ASSIGNMENT:
Lines containing the word "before" are to be copied from the data below.

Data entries
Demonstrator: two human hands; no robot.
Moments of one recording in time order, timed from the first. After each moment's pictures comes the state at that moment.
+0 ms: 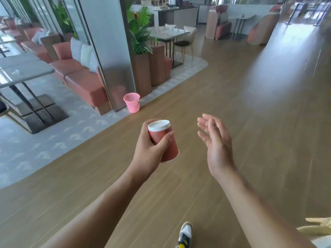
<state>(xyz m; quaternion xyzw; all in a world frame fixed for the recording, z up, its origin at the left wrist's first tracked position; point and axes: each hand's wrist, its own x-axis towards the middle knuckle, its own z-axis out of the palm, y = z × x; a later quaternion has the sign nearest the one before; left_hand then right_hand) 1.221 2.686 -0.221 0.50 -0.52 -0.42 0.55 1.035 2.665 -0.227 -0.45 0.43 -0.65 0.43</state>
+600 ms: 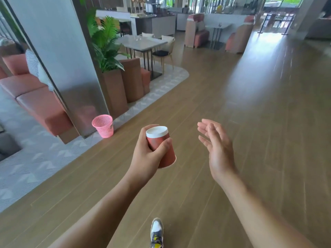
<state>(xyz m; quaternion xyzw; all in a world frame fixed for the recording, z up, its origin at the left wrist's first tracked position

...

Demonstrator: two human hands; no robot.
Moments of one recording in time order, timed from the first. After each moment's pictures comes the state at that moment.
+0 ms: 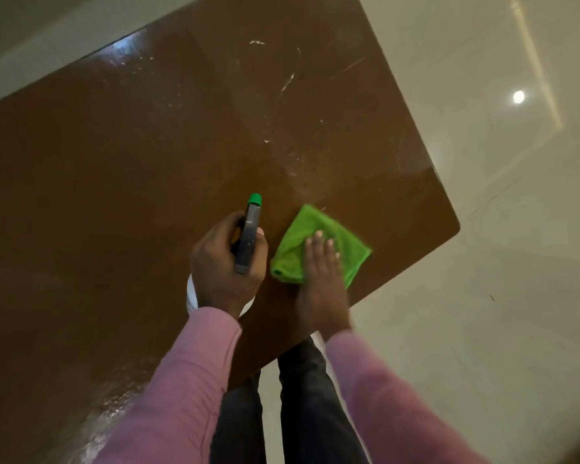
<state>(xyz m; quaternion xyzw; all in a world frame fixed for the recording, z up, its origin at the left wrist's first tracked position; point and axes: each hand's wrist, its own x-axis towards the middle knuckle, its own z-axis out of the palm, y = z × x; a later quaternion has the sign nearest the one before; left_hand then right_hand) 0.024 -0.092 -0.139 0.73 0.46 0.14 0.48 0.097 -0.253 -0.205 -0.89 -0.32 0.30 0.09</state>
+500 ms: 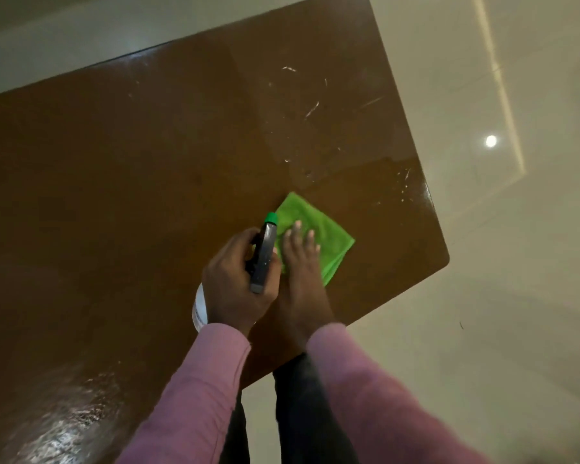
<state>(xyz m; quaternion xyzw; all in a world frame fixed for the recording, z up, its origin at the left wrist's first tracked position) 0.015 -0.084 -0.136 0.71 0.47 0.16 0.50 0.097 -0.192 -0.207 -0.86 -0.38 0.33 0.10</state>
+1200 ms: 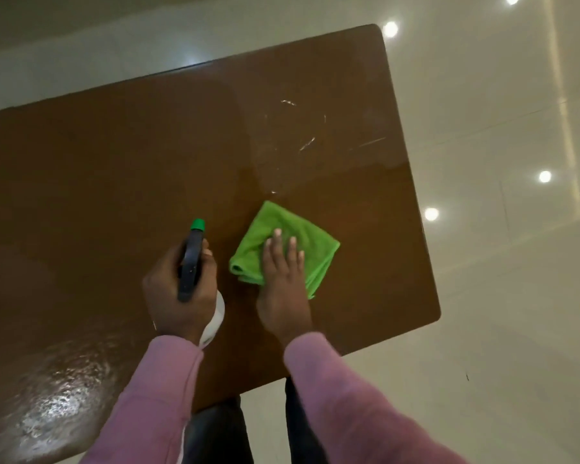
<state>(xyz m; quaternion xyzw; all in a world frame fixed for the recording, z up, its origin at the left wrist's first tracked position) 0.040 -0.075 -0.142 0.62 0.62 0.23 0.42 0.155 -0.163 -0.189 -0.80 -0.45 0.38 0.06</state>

SOLUTION BELOW:
<state>(xyz m; quaternion xyzw; all in a world frame fixed for the recording, z up, its origin at the left wrist's first tracked position; point and axes: each hand's wrist, its own x-axis towards the middle knuckle, its own z-axis out of the palm, y = z × x; a later quaternion has the sign nearest the one before; left_hand then right_hand) 1.221 2.686 -0.221 0.50 -0.52 -0.42 0.55 1.035 2.665 -0.227 -0.45 0.43 -0.65 0.43</state>
<state>(xyz m; quaternion xyzw; all in a world frame fixed for the recording, z up, its origin at the left wrist's first tracked position; point and axes: each hand's wrist, its own x-axis towards the middle knuckle, its own z-axis out of the palm, y = z × x; a later quaternion has the sign nearest the one before; left_hand then right_hand) 0.024 -0.092 -0.139 0.73 0.46 0.14 0.48 0.097 -0.253 -0.205 -0.89 -0.32 0.30 0.09</state>

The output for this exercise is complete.